Yohanna shared a tent with two other women in the Eritrean part of town. The four of us crammed in. She asked about life on the other side of the Channel, and I hesitated before deciding to tell them the truth. Prime minister David Cameron has promised Britain will not become a “safe haven” for the “swarm of people coming across the Mediterranean.” Nearly all of the money from the UK has gone to shore up border security; building fences, installing cameras, and deploying police and sniffer dogs.

Spontaneous settlement.
Spontaneous settlement.
Image: Aamna Mohdin for Quartz

Yohanna and her friends seemed unfazed. That wasn’t surprising, given what she had been through. She had been kept in a squalid Libyan migrant jail, where she endured near daily beatings, for 18 months. After a Nigerian man helped her escape, she crossed into Europe on a boat, where gun-toting smugglers forced her into the hold (because “the blacks have to go to the bottom,” she said.) For the next five days she was kept in darkness, pressed up against strangers, with nothing to eat or drink, and immersed in the rank smell of feces and urine. If the boat took on water, they would be the first to drown.

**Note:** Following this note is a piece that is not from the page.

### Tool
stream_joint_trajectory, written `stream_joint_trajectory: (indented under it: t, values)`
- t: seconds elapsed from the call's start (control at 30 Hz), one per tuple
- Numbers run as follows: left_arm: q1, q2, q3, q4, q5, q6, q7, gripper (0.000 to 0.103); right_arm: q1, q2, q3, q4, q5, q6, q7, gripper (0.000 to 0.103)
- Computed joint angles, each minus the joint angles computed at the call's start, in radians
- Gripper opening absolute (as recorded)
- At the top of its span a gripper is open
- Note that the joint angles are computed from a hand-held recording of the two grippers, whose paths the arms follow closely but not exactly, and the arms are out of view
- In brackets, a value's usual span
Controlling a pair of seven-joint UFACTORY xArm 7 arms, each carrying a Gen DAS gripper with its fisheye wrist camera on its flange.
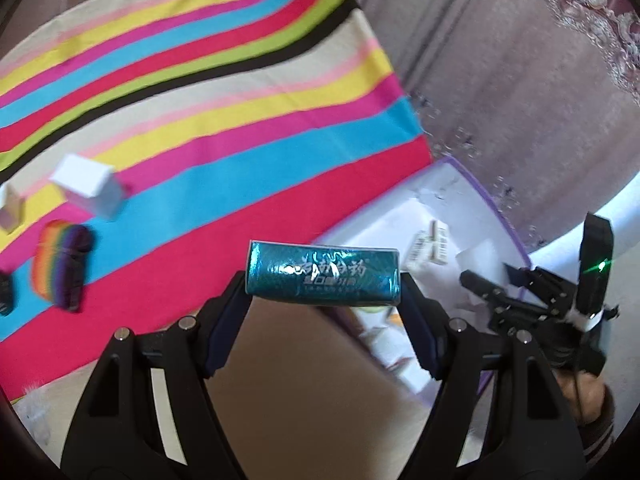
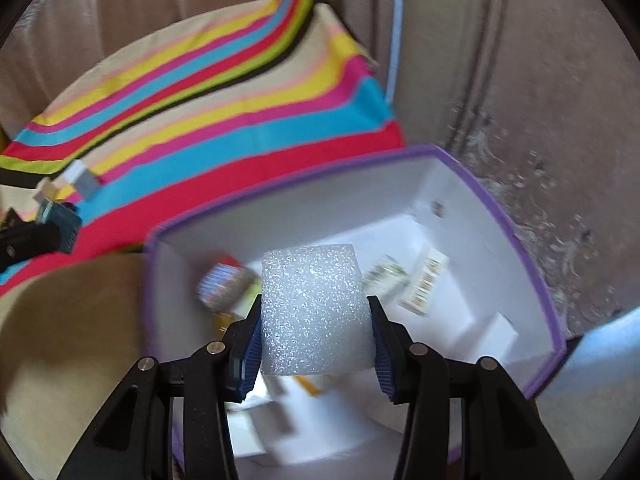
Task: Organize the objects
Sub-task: 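Carry the teal box and foam block over the purple-rimmed box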
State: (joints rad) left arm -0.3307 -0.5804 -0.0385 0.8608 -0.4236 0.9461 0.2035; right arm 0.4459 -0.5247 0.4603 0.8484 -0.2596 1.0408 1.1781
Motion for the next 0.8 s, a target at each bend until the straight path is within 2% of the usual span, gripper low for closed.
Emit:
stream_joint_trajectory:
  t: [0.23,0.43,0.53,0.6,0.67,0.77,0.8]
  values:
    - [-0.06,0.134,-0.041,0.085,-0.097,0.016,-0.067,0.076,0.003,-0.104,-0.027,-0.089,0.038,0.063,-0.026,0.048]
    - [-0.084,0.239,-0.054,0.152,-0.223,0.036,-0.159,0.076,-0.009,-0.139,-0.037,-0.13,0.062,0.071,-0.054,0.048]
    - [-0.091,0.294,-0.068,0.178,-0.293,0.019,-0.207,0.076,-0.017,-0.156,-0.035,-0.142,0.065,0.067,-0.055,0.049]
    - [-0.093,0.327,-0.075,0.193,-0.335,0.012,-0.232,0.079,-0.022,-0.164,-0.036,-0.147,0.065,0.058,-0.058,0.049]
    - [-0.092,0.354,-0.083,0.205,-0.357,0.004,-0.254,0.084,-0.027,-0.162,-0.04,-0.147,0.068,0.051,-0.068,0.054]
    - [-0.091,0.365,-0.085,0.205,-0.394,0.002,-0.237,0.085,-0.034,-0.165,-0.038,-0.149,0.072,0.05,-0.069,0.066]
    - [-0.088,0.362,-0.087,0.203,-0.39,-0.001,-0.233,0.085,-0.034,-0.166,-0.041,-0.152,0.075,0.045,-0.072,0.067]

Yohanna shrugged and lay on her bed. Other women had worse stories to tell, she said. “The women here are very strong.”

The waiting game

The French police evict migrants who try to set up tents anywhere outside of the Jungle. Local activists report that a nearby Syrian camp was destroyed and the migrants living there were forced to relocate to the main encampment.

When they’re not clashing with police or trying to cross the border and the Channel, it’s boredom that the Jungle’s residents have to battle. Yohanna showed me her favorite place to go as one day rolls into the next—the makeshift library, known as Jungle Books. There were hundreds of books stacked throughout the shelter, and even some donated DVDs, but they sat uselessly on a shelf; there aren’t any TVs in the Jungle.

Jungle Books, the camp’s makeshift library.
Jungle Books, the camp’s makeshift library.
Image: Aamna Mohdin for Quartz

Another school was being built near the library. Emily, a British volunteer, was there running an informal class teaching English. She’d never done anything like this before, she admitted, but she was keen to help out in whatever way she could.

I headed back to the entrance to reunite with the group I had come with, but I got lost—the camp is that big. I encountered another big aid distribution in progress, and before I got a chance to ask a volunteer if he knew where the London2Calais group was, I was told to get into an orderly line. The man seemed vaguely embarrassed when I told him I wasn’t a resident. He admitted that he didn’t know there was another group distributing aid.

A Somali boy on a bike, named Hussein, helped me find my way. As we walked towards the entrance, I realized how much we had in common. Both our families were from Mogadishu, and both were forced to flee as a result of escalating violence. My British passport started to feel somewhat uncomfortable in my left pocket.

A red car slowed down beside me. The driver poked his head out the window and tried to hand me some bread. He looked puzzled when I politely declined.

When I finally reached my group, they were relieved to see me. A fight had started when they had started distributing aid and people didn’t know if I was safe. Such fights have broken out before, exacerbated by racial tensions. Yohanna complained that some charities only give aid “to the Arabs,” while a volunteer heard a Syrian man telling off the aid group for supposedly only helping black people.

Some of the volunteers started giving out donations to migrants who were milling around. A woman near whom I’d stood while we packed supplies in the morning tried to hand me a bag. Then the realization hit her. “Oh,” she said. “You’re one of us.”

I got a brief moment alone with Yohanna before I left. She hugged me goodbye. Unlike some of the other people I’d spoken to, she didn’t beg me to take her across the Channel. She just said, with a sly smile: “See you in London.”